In memory of Patty Andrews and her sisters, the best of their short-lived radio show under their own name:
The Andrews Sisters (Eight-to-the-Bar Ranch): Guest—Frank Sinatra (Blue Network, 4 March 1945)—Catching cattle rustlers needs a “big, strong man” such as Ol' Blue Eyes—who isn't exactly the big strong man type just yet, but who is visiting the ranch ready to re-construct the crime. You can feel both Sinatra and the Andrews Sisters being sports about it. Cast: Gabby Hayes, Foy Willing and the Riders of the Purple Sage, Marvin Miller. Announcer: Marvin Miller. Orchestra: Vic Schoen. Writers: Unidentified.

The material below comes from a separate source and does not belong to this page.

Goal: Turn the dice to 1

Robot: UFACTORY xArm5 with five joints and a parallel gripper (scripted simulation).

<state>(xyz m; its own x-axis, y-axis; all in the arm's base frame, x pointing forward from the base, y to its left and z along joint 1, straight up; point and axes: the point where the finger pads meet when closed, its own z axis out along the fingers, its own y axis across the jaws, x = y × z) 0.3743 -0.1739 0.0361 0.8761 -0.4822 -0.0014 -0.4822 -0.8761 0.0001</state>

The Andrews Sisters (The Nash-Kelvinator Showroom): Guests—Abbott & Costello (CBS, 28 November 1945)—The sisters sometimes seem indelibly linked to Abbott & Costello, thanks to their movies together (Buck Privates in particular)—and singing “Boogie Woogie Bugle Boy” (which was a hit in Buck Privates) live tonight won't erase the connection too readily. But the Green Room segment (a feature on this version of the show) features Abbott & Costello performing (the umpteen-thousandth version?) of “Who's on First,” with a few interesting variations to keep it from making you think you'd heard it better. Also: Patty Andrews and Curt Massey duet singing “Soon, Soon, Soon”; and, the sisters, Massey, and the Ambassadors have a whack at “The Navajo Trail.” Announcer: Harlow Wilcox. Orchestra: Vic Schoen. Writers: Unidentified. (Warning: A few skips in the surviving transcription disc.)
The Andrews Sisters (The Nash-Kelvinator Showroom): Guest—Xavier Cugat (CBS, 5 November 1945)—Credited as a pioneer (albeit a highly commercialised one) of bringing Latinesque music into the American mainstream, Cugat delivers a lively if occasionally too slick version of the hit that, arguably, made his name in the United States, “Tico, Tico” in the Green Room segment. Meanwhile, the sisters kick off a version of “Sunny Side of the Street” with enough zip to make you wonder whether Tommy Dorsey wouldn't have been better off with them featuring on his hit version (featuring the Sentimentalists) of a couple of years earlier. Also: Curt Massey sings “I Can't Begin to Tell You”; the sisters deliver a version of “Beat Me, Daddy, Eight to the Bar” that might outdo their original recording for verve; and, a particularly passionate “Did You Ever Get That Feeling in the Moonlight”; and, Massey joins the sisters for “No Can Do” and “It Might as Well Be Spring.” Announcer: Harlow Wilcox. Orchestra: Vic Schoen. Writers: Unidentified.